■ Your task: Determine how many lines in the entries contain the word "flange", and give that number with no other text.

■ Records for the task:
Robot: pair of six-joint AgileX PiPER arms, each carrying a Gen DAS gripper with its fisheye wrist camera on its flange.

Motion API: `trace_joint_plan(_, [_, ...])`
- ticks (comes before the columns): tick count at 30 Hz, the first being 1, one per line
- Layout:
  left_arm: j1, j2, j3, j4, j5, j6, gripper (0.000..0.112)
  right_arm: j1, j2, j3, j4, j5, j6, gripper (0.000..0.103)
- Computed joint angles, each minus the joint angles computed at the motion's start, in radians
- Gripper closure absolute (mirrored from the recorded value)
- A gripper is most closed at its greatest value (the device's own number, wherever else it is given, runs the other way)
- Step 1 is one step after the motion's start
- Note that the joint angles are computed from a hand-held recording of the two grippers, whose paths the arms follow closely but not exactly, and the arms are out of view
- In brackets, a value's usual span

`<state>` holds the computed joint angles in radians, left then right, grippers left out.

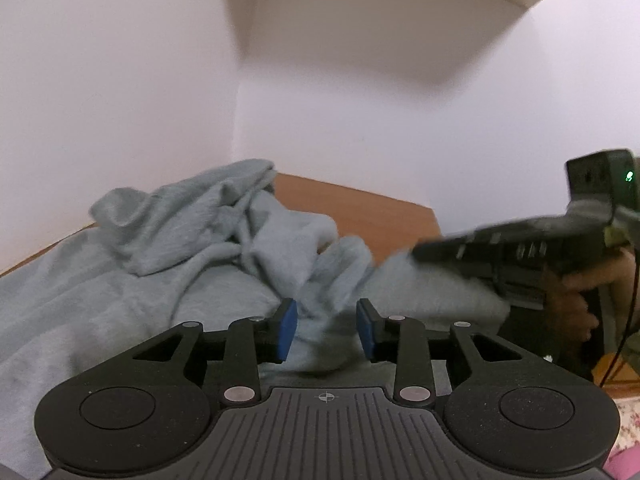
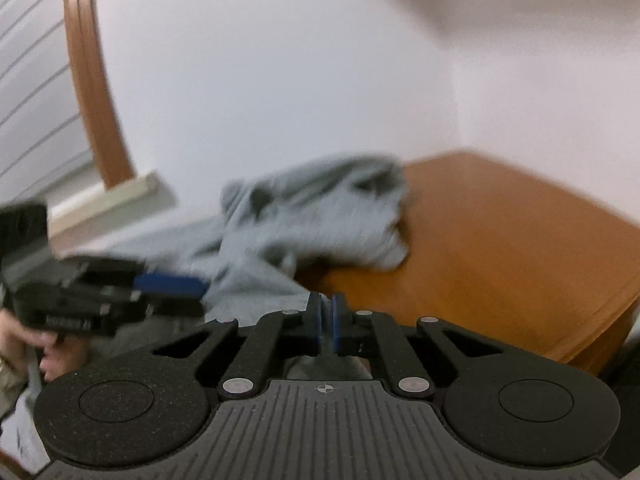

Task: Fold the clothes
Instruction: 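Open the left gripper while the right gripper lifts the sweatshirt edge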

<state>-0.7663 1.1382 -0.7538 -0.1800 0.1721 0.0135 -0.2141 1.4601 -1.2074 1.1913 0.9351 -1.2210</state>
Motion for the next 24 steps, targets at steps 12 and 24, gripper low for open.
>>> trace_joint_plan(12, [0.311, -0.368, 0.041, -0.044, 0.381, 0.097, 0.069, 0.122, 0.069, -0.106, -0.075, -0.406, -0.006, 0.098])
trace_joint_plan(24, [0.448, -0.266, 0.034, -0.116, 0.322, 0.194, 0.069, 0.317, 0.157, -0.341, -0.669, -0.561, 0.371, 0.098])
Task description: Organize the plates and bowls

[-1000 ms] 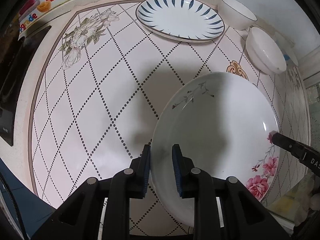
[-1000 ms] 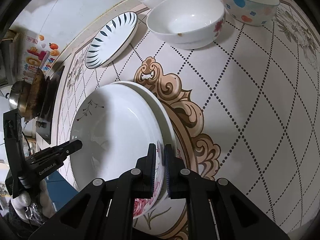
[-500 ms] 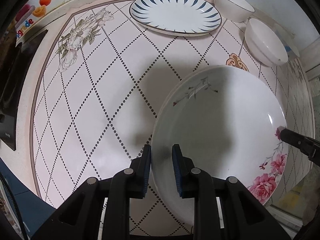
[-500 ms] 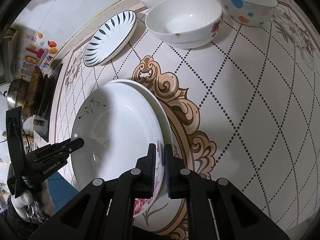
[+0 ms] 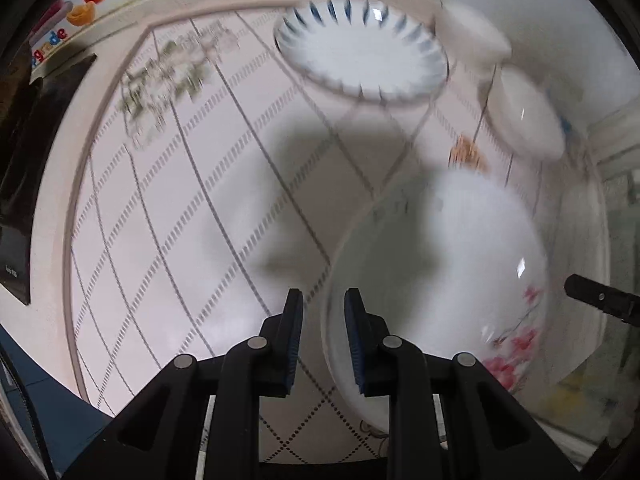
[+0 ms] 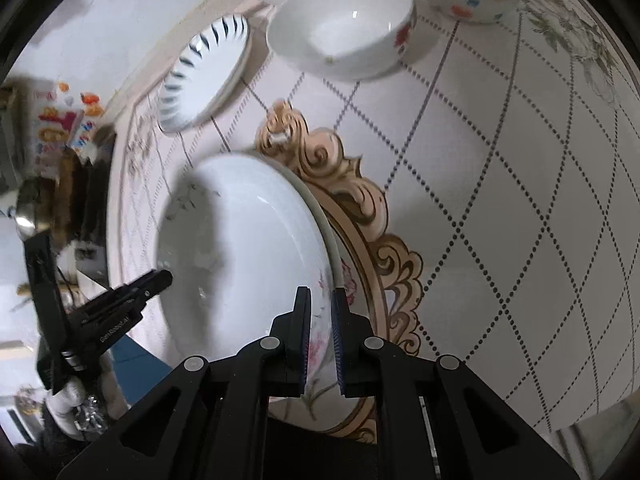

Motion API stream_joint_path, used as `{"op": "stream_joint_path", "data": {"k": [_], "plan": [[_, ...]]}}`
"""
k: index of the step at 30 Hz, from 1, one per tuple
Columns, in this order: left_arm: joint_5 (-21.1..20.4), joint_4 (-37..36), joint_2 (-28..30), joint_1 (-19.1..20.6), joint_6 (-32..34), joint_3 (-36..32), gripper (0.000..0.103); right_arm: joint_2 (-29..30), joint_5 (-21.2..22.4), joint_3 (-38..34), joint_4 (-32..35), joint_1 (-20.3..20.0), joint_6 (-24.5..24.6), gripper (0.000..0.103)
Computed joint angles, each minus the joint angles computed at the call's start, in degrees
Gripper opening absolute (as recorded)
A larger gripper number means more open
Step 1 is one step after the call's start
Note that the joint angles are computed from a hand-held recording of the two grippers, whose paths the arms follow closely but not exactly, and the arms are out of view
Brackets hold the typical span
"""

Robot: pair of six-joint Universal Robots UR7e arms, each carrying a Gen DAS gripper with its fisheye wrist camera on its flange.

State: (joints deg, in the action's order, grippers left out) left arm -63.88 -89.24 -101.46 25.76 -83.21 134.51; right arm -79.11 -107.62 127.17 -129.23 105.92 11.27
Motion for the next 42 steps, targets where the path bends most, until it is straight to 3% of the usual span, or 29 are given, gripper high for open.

■ Result below: 2